→ **How to complete this task**: Start with the first line of the records below. Output each line exactly, ending with the one that contains "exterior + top".

[[ Raw data, beginning ]]

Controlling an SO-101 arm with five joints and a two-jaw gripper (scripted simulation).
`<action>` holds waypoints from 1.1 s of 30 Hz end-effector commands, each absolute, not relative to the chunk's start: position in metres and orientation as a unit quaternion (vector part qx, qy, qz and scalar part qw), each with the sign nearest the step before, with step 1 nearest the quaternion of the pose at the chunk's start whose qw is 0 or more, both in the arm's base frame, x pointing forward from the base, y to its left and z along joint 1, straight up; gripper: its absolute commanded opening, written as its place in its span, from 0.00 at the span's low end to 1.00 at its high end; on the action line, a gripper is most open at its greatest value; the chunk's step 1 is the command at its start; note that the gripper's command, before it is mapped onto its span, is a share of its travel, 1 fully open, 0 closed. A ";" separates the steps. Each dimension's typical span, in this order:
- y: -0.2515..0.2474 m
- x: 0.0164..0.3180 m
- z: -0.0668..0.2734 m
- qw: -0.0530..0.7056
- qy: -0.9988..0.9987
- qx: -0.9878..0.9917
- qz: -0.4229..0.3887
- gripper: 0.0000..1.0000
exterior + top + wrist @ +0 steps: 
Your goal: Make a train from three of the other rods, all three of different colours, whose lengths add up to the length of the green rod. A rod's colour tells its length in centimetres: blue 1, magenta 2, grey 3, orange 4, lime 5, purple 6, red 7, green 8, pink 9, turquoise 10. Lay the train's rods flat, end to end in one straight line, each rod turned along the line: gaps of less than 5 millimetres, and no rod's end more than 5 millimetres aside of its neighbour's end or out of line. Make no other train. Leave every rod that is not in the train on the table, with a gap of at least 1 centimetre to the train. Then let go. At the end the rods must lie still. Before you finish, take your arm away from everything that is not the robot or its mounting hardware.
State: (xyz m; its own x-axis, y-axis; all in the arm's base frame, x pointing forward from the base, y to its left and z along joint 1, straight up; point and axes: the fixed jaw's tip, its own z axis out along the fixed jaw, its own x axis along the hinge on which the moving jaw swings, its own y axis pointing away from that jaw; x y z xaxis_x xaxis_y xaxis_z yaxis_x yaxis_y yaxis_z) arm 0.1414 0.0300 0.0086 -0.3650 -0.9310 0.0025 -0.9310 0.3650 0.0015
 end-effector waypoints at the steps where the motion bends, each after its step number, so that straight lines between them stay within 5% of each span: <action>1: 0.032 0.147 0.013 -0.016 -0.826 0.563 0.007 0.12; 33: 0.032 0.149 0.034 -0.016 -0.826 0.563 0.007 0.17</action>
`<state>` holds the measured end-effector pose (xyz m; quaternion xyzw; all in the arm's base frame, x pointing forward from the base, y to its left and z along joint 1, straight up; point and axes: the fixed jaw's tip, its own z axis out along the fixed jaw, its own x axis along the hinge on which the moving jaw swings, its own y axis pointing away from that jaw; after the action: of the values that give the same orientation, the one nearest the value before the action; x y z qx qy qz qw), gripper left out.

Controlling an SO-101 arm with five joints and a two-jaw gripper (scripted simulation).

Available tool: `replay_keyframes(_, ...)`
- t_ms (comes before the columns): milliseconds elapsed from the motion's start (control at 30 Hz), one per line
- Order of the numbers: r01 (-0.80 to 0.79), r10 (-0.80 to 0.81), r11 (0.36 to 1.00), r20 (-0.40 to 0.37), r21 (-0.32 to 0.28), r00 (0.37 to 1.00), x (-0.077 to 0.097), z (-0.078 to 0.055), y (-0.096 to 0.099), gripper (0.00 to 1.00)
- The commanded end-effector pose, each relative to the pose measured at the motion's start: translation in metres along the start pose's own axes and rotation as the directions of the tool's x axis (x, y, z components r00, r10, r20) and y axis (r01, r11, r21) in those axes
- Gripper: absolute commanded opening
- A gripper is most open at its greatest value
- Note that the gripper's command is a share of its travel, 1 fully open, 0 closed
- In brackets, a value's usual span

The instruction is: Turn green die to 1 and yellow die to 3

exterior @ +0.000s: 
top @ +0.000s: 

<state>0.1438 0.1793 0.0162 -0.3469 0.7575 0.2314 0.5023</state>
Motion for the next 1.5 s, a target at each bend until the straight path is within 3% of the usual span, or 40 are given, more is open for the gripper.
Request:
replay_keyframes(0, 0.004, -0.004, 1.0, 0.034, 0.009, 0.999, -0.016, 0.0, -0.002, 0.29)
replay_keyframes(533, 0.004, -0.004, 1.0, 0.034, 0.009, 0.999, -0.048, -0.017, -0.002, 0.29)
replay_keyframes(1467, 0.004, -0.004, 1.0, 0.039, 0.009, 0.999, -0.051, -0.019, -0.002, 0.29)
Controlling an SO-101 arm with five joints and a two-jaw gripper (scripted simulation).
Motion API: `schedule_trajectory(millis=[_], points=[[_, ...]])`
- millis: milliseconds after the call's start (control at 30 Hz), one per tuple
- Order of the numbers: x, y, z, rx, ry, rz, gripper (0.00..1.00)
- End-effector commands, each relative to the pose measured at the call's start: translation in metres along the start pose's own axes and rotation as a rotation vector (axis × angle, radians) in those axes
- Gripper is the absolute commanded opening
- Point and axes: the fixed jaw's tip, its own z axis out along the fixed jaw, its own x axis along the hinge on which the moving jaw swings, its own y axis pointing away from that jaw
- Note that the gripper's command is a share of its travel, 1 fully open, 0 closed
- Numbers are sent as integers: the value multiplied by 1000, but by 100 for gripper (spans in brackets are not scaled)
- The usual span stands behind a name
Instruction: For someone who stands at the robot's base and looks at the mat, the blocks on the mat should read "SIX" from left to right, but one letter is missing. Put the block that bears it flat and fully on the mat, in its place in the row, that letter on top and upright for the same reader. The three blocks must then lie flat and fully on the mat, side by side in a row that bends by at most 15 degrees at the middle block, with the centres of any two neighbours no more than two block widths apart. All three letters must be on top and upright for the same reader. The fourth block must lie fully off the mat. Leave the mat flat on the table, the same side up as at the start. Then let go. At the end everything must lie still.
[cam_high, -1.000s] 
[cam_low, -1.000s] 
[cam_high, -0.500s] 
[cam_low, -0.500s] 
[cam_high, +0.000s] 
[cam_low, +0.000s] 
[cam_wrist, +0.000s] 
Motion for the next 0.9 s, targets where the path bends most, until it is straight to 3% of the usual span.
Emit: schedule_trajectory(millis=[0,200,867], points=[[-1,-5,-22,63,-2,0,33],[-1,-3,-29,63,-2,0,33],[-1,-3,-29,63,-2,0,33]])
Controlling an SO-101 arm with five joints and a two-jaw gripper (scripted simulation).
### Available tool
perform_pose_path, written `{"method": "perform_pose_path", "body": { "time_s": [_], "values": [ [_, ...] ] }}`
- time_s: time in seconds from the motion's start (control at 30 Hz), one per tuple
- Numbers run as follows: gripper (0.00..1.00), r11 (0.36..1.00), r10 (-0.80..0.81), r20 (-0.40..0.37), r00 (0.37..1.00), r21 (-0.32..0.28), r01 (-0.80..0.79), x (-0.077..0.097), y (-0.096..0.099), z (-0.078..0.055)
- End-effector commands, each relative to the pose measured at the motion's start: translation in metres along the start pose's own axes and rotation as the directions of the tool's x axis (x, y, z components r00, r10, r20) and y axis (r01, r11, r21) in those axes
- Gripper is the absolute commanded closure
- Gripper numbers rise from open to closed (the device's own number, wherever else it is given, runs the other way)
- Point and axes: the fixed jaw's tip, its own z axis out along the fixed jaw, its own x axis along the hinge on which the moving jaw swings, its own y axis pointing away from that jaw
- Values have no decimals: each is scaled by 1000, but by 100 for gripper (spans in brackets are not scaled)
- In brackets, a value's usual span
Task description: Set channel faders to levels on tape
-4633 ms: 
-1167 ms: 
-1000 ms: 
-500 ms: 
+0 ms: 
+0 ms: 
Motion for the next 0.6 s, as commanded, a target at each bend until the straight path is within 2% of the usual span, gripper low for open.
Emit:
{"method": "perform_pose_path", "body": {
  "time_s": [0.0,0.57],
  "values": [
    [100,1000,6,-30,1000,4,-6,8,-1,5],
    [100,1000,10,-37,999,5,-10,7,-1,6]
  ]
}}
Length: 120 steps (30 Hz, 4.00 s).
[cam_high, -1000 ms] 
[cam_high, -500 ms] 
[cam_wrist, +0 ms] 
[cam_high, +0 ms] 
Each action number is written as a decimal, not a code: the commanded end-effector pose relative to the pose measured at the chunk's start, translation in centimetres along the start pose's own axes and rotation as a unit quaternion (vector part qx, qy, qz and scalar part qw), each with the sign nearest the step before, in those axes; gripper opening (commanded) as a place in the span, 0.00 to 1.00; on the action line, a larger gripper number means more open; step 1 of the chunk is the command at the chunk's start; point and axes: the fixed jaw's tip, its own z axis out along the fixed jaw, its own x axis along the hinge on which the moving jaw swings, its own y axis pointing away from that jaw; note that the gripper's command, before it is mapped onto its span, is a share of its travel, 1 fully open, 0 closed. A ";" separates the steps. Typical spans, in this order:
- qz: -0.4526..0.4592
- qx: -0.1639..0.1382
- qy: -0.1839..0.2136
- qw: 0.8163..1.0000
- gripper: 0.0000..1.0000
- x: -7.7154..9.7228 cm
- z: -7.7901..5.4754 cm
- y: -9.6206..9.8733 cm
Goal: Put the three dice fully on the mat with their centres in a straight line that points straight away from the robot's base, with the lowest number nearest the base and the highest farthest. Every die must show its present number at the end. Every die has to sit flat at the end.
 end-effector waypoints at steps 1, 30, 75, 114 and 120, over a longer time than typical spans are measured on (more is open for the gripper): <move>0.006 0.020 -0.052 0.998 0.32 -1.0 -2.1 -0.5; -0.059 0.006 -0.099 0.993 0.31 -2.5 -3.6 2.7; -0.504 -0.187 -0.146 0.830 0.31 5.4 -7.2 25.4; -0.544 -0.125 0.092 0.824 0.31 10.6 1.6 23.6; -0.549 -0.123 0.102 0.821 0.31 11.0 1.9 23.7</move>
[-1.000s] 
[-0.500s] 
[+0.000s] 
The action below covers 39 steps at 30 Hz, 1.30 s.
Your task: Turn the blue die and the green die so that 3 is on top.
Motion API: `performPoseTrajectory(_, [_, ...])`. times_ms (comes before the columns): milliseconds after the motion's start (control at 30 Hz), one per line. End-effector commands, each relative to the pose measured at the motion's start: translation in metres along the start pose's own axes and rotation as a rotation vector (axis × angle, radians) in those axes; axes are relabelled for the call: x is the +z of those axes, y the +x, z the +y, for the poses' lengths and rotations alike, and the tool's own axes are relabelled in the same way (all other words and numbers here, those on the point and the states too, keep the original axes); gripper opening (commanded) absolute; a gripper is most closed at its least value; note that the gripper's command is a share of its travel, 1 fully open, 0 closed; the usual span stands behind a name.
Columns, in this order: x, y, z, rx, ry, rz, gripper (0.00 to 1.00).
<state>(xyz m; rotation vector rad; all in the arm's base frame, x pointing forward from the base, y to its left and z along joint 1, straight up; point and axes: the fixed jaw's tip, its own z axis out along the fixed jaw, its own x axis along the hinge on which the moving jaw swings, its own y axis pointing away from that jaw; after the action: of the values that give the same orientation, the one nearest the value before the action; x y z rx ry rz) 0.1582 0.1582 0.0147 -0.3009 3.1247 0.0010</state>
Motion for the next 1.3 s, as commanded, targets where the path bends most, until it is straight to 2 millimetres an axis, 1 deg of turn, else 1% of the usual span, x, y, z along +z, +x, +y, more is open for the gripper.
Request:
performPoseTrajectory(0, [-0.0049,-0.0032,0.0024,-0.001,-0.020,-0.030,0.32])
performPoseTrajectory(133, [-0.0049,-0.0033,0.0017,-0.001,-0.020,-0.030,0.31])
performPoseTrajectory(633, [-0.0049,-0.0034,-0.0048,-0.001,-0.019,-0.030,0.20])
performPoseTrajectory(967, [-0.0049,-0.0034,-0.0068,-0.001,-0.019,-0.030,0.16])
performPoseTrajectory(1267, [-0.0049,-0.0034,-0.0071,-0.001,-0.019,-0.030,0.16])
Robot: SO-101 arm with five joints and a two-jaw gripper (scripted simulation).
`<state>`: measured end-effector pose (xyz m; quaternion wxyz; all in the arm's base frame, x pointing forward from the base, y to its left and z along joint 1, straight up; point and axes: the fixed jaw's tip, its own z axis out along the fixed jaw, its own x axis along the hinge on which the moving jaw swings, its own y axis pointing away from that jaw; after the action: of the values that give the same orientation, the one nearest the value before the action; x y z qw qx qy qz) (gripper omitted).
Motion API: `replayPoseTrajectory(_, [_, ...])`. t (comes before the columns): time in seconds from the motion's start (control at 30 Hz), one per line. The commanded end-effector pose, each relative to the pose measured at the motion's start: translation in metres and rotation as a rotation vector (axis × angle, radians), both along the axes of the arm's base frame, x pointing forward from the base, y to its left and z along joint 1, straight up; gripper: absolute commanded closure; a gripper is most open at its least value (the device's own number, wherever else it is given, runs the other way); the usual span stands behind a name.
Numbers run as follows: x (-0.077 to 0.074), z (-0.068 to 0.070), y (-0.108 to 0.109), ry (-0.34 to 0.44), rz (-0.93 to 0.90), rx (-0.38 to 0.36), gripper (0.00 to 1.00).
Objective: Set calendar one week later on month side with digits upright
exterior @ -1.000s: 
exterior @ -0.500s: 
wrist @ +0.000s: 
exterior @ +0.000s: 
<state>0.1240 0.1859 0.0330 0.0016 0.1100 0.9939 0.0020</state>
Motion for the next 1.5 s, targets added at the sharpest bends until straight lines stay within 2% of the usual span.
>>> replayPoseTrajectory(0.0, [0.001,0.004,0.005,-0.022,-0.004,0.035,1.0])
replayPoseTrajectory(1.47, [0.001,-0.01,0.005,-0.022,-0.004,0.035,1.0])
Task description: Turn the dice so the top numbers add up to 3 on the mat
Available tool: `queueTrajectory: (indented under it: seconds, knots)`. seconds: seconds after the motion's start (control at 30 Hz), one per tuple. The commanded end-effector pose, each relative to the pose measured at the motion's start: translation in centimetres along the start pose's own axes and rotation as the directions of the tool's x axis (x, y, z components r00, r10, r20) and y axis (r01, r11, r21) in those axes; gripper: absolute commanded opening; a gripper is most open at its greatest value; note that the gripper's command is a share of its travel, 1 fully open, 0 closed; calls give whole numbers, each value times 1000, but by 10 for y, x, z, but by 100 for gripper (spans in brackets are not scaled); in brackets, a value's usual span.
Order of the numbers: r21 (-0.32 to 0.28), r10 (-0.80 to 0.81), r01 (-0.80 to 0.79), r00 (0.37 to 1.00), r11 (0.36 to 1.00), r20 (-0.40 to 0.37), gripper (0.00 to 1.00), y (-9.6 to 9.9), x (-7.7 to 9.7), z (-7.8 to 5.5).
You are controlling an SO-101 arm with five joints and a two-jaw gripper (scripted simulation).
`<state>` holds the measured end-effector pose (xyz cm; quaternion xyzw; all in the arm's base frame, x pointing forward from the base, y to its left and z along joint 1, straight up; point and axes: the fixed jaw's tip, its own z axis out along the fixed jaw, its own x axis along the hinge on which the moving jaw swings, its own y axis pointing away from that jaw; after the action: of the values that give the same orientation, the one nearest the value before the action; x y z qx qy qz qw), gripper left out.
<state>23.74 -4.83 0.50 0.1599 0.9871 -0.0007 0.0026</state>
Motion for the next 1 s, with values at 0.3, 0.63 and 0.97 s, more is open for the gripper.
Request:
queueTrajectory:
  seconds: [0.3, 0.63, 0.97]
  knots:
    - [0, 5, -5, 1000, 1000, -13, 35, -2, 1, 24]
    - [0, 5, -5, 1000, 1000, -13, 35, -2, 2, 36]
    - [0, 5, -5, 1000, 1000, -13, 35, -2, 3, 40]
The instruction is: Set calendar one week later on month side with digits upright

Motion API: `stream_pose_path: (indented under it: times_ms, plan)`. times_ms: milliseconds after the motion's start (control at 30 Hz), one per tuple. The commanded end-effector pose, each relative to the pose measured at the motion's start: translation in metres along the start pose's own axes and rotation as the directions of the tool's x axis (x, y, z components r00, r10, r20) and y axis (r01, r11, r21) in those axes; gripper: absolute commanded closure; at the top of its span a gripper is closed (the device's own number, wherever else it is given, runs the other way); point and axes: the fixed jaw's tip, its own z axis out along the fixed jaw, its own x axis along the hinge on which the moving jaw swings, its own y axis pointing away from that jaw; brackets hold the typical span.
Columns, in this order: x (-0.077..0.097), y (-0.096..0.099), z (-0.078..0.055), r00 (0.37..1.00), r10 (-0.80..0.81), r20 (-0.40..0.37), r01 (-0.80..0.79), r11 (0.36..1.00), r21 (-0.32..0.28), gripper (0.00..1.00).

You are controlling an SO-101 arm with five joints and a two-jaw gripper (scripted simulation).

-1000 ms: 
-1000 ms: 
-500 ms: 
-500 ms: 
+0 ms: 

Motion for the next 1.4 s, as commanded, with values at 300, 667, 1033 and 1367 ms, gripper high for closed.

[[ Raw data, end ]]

→ **Exercise result**:
Controlling an SO-101 arm with five joints and a two-jaw gripper (scripted simulation).
`<action>` holds waypoints from 1.1 s of 30 Hz end-effector commands, each absolute, not relative to the chunk's start: position in metres and orientation as a unit quaternion (vector part qx, qy, qz and scalar part qw), each with the sign nearest the step before, with step 1 nearest the quaternion of the pose at the chunk's start whose qw is 0 or more, both in the arm's base frame, x pointing forward from the base, y to its left and z along joint 1, straight up; gripper: its absolute commanded opening, written as its place in its span, from 0.00 at the span's low end to 1.00 at its high end; on the action line, a gripper is most open at its greatest value; the chunk's step 1 is the command at its start; note that the gripper's command, before it is mapped onto its span, is a share of its travel, 1 fully open, 0 closed. A ";" separates the steps. Each dimension's typical span, in this order:
- y: -0.2515..0.2474 m
- x: 0.0164..0.3180 m
- z: -0.0668..0.2734 m
- qw: -0.0530..0.7056
- qy: -0.9988..0.9987
- qx: -0.9878..0.9917
- qz: -0.4229..0.3887
- gripper: 0.0000..1.0000
exterior + top + wrist @ +0 steps: 

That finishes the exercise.